■ Exercise brief: Every record must come back unchanged, apart from the pictures, which are dropped.
-- Supplied data follows --
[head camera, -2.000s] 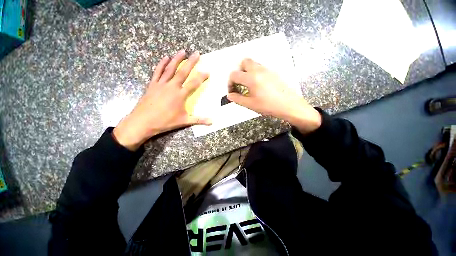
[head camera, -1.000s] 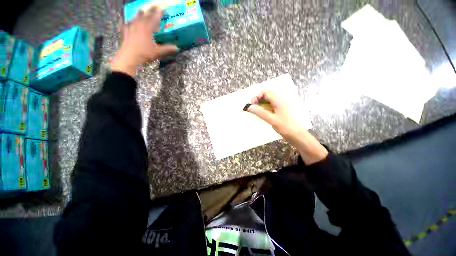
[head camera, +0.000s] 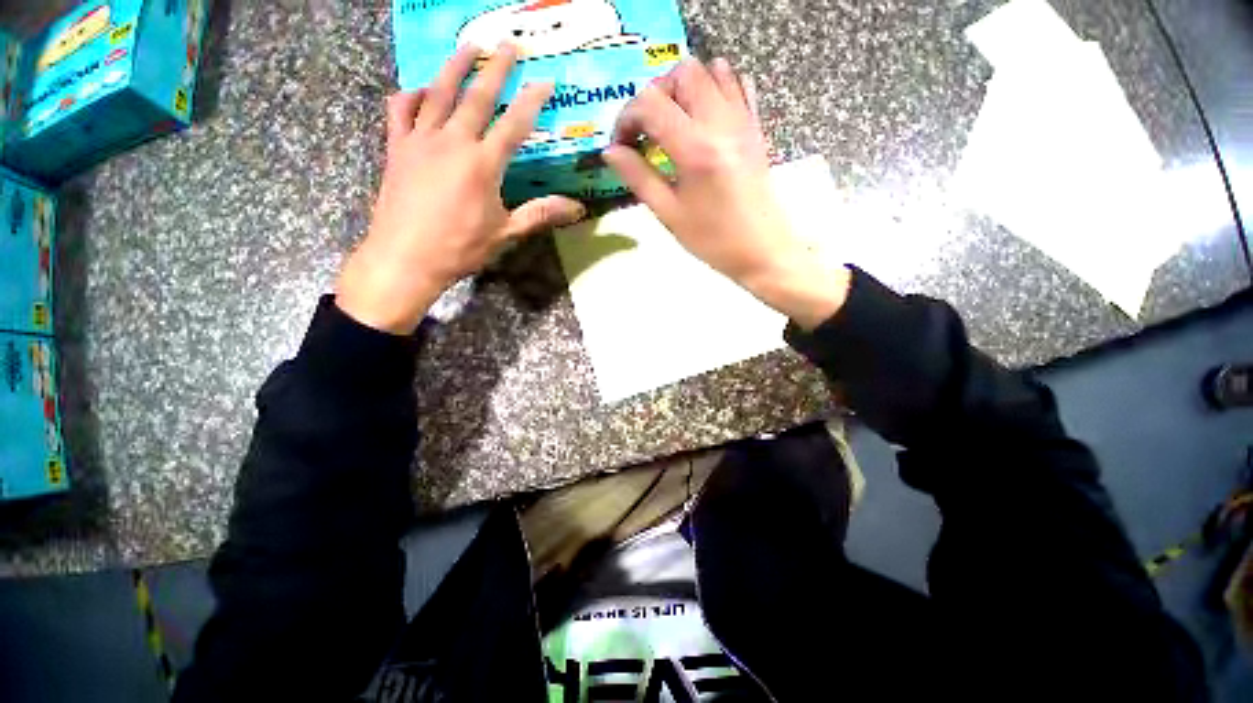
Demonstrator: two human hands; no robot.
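Observation:
A teal retail carton (head camera: 550, 85) with a white cartoon face and dark lettering lies at the top centre, just beyond the white label sheet (head camera: 687, 295). My left hand (head camera: 454, 186) lies spread over its left part, fingers on the top face and thumb by the near edge, holding it. My right hand (head camera: 715, 172) is at the carton's near right corner, with fingers curled around a small tool. Only a yellow bit of the tool (head camera: 661, 161) shows between the fingers; its tip is hidden. I cannot make out a sticker at the fingertips.
More teal cartons stand at the left, one at the top left (head camera: 103, 83) and others below it (head camera: 28, 398). Loose white sheets (head camera: 1065, 165) overlap at the right on the speckled table (head camera: 275, 275). The table's near edge runs in front of my body.
The carton has come from the far left to just beyond the sheet, under my left hand. My right hand has moved from over the sheet to the carton's near edge.

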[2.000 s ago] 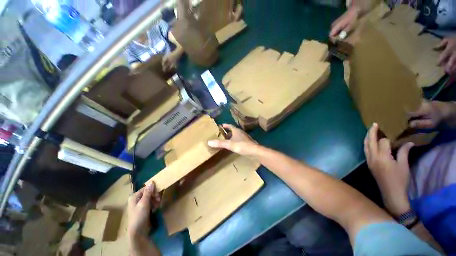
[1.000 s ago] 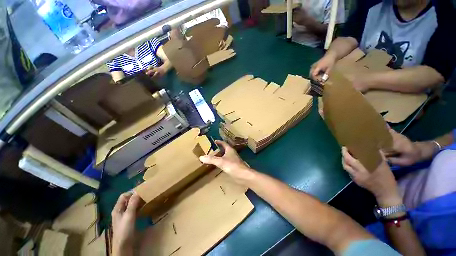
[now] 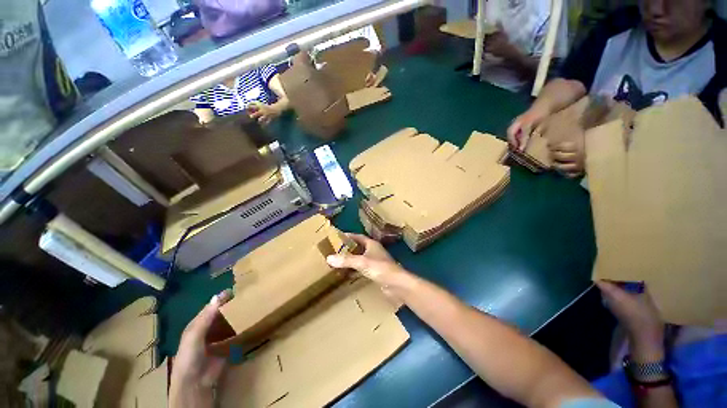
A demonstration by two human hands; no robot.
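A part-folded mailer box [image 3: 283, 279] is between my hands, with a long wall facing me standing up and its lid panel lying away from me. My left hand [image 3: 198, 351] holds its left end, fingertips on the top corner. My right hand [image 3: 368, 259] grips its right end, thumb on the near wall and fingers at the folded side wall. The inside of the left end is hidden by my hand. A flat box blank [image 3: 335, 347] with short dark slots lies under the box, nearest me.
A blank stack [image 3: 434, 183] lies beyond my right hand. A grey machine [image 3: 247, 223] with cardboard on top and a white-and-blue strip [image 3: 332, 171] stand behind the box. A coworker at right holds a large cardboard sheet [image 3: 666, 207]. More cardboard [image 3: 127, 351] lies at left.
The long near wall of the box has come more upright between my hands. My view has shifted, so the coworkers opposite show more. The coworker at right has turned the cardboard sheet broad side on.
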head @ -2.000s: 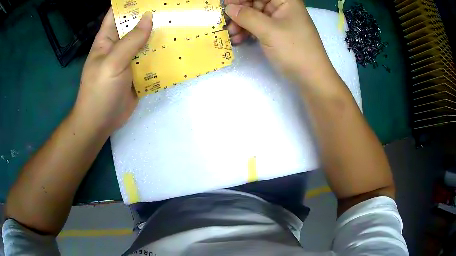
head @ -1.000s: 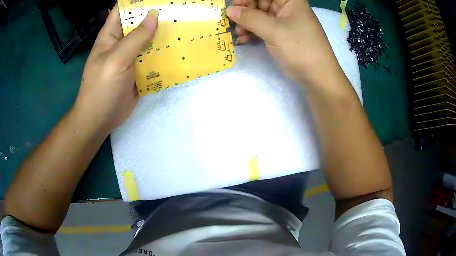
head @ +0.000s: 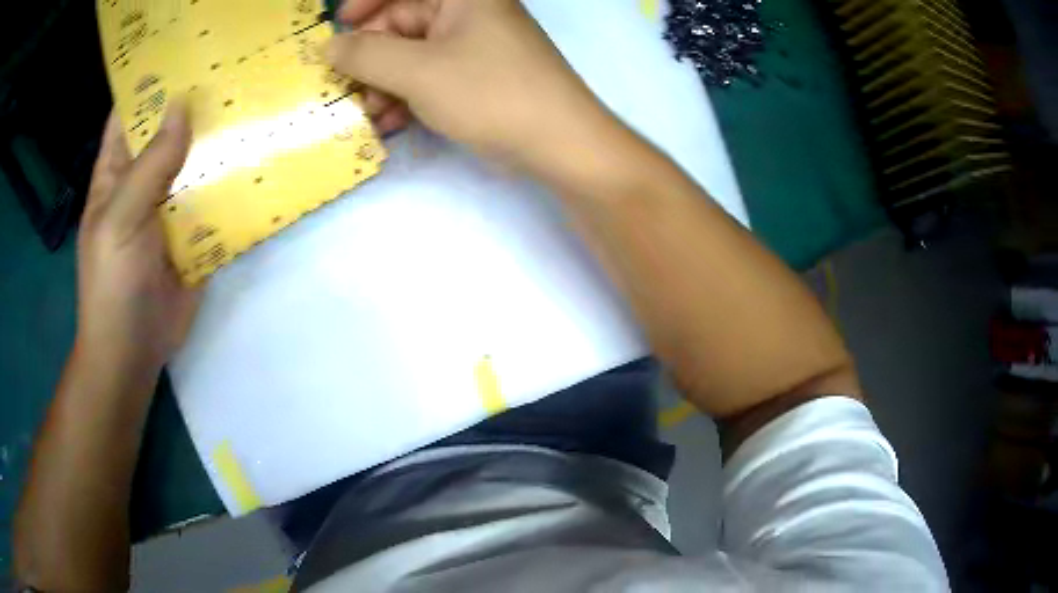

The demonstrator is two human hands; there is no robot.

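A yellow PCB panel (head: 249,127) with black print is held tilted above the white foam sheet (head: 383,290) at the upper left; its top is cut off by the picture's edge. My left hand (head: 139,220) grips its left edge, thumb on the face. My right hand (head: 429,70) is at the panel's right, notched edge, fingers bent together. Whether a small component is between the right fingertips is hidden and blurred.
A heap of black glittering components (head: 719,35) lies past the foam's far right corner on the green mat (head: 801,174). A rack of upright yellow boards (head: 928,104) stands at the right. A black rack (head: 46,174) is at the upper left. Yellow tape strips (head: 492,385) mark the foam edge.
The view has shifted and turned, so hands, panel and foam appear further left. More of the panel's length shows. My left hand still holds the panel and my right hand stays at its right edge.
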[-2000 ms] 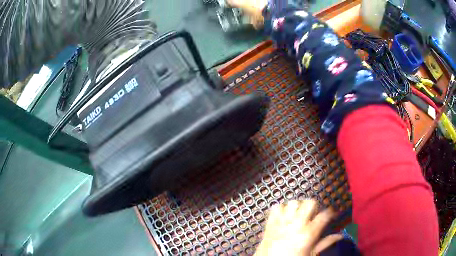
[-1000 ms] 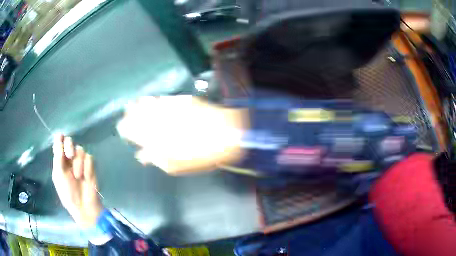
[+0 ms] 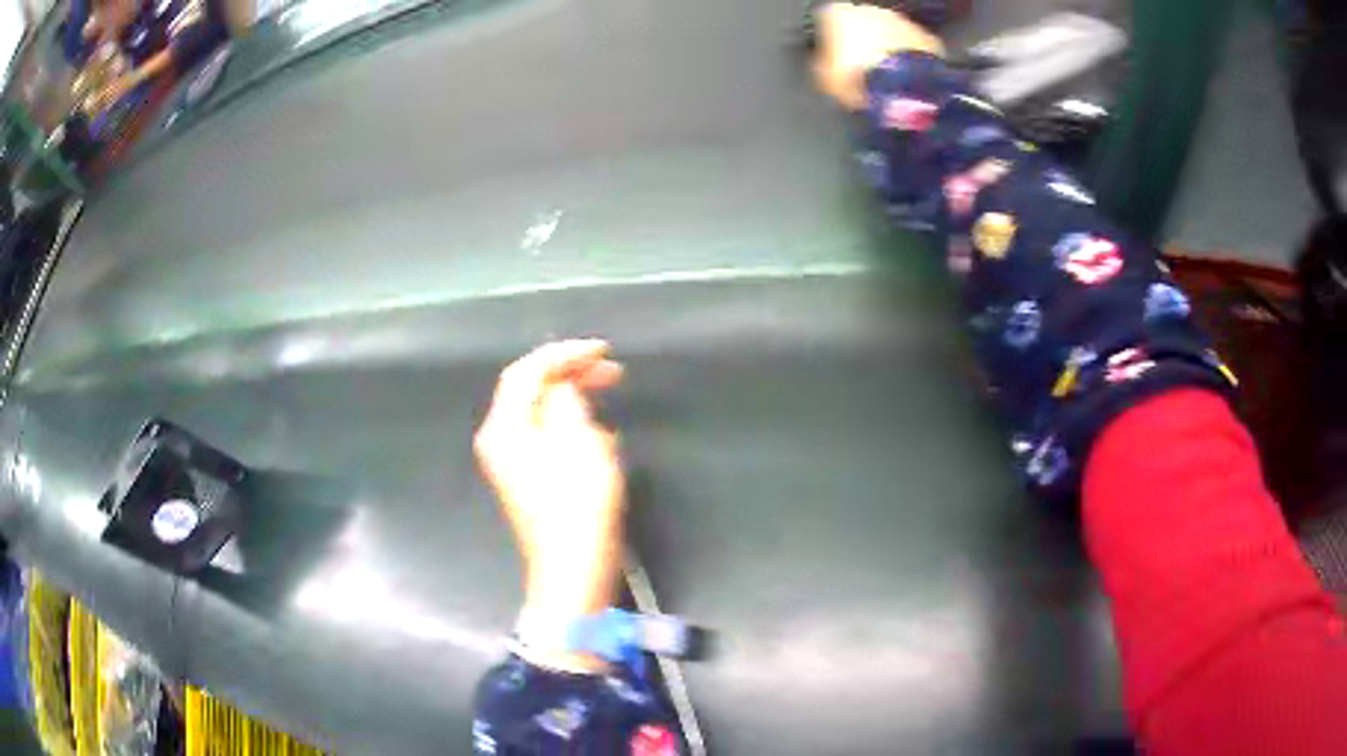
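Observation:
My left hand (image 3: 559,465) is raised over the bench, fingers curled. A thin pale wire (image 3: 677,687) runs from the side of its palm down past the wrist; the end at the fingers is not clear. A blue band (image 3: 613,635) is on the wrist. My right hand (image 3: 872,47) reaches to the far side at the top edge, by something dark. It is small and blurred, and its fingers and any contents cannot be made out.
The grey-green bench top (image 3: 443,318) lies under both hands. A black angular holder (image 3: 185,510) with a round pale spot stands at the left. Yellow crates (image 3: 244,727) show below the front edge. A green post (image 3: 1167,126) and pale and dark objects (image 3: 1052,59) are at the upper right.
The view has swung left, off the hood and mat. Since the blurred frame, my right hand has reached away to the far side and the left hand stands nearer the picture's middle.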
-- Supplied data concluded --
■ Task response:
[head camera, -2.000s] 
[head camera, -1.000s] 
[head camera, +0.000s] 
Demonstrator: two human hands; no robot.
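Observation:
A teal retail carton (head camera: 550, 85) with a white cartoon face and dark lettering lies at the top centre, just beyond the white label sheet (head camera: 687, 295). My left hand (head camera: 454, 186) lies spread over its left part, fingers on the top face and thumb by the near edge, holding it. My right hand (head camera: 715, 172) is at the carton's near right corner, with fingers curled around a small tool. Only a yellow bit of the tool (head camera: 661, 161) shows between the fingers; its tip is hidden. I cannot make out a sticker at the fingertips.
More teal cartons stand at the left, one at the top left (head camera: 103, 83) and others below it (head camera: 28, 398). Loose white sheets (head camera: 1065, 165) overlap at the right on the speckled table (head camera: 275, 275). The table's near edge runs in front of my body.
The carton has come from the far left to just beyond the sheet, under my left hand. My right hand has moved from over the sheet to the carton's near edge.
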
[2.000 s ago] 
[1.000 s ago] 
[now] 
A demonstration by two human hands; no robot.
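A part-folded mailer box [image 3: 283, 279] is between my hands, with a long wall facing me standing up and its lid panel lying away from me. My left hand [image 3: 198, 351] holds its left end, fingertips on the top corner. My right hand [image 3: 368, 259] grips its right end, thumb on the near wall and fingers at the folded side wall. The inside of the left end is hidden by my hand. A flat box blank [image 3: 335, 347] with short dark slots lies under the box, nearest me.
A blank stack [image 3: 434, 183] lies beyond my right hand. A grey machine [image 3: 247, 223] with cardboard on top and a white-and-blue strip [image 3: 332, 171] stand behind the box. A coworker at right holds a large cardboard sheet [image 3: 666, 207]. More cardboard [image 3: 127, 351] lies at left.
The long near wall of the box has come more upright between my hands. My view has shifted, so the coworkers opposite show more. The coworker at right has turned the cardboard sheet broad side on.
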head @ -2.000s: 
head @ -1.000s: 
head @ +0.000s: 

The demonstrator is two human hands; there is no robot.

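A yellow PCB panel (head: 249,127) with black print is held tilted above the white foam sheet (head: 383,290) at the upper left; its top is cut off by the picture's edge. My left hand (head: 139,220) grips its left edge, thumb on the face. My right hand (head: 429,70) is at the panel's right, notched edge, fingers bent together. Whether a small component is between the right fingertips is hidden and blurred.
A heap of black glittering components (head: 719,35) lies past the foam's far right corner on the green mat (head: 801,174). A rack of upright yellow boards (head: 928,104) stands at the right. A black rack (head: 46,174) is at the upper left. Yellow tape strips (head: 492,385) mark the foam edge.
The view has shifted and turned, so hands, panel and foam appear further left. More of the panel's length shows. My left hand still holds the panel and my right hand stays at its right edge.
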[-2000 ms] 
[-1000 ms] 
[+0 ms] 
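Observation:
My left hand (image 3: 559,465) is raised over the bench, fingers curled. A thin pale wire (image 3: 677,687) runs from the side of its palm down past the wrist; the end at the fingers is not clear. A blue band (image 3: 613,635) is on the wrist. My right hand (image 3: 872,47) reaches to the far side at the top edge, by something dark. It is small and blurred, and its fingers and any contents cannot be made out.
The grey-green bench top (image 3: 443,318) lies under both hands. A black angular holder (image 3: 185,510) with a round pale spot stands at the left. Yellow crates (image 3: 244,727) show below the front edge. A green post (image 3: 1167,126) and pale and dark objects (image 3: 1052,59) are at the upper right.
The view has swung left, off the hood and mat. Since the blurred frame, my right hand has reached away to the far side and the left hand stands nearer the picture's middle.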

No further output remains.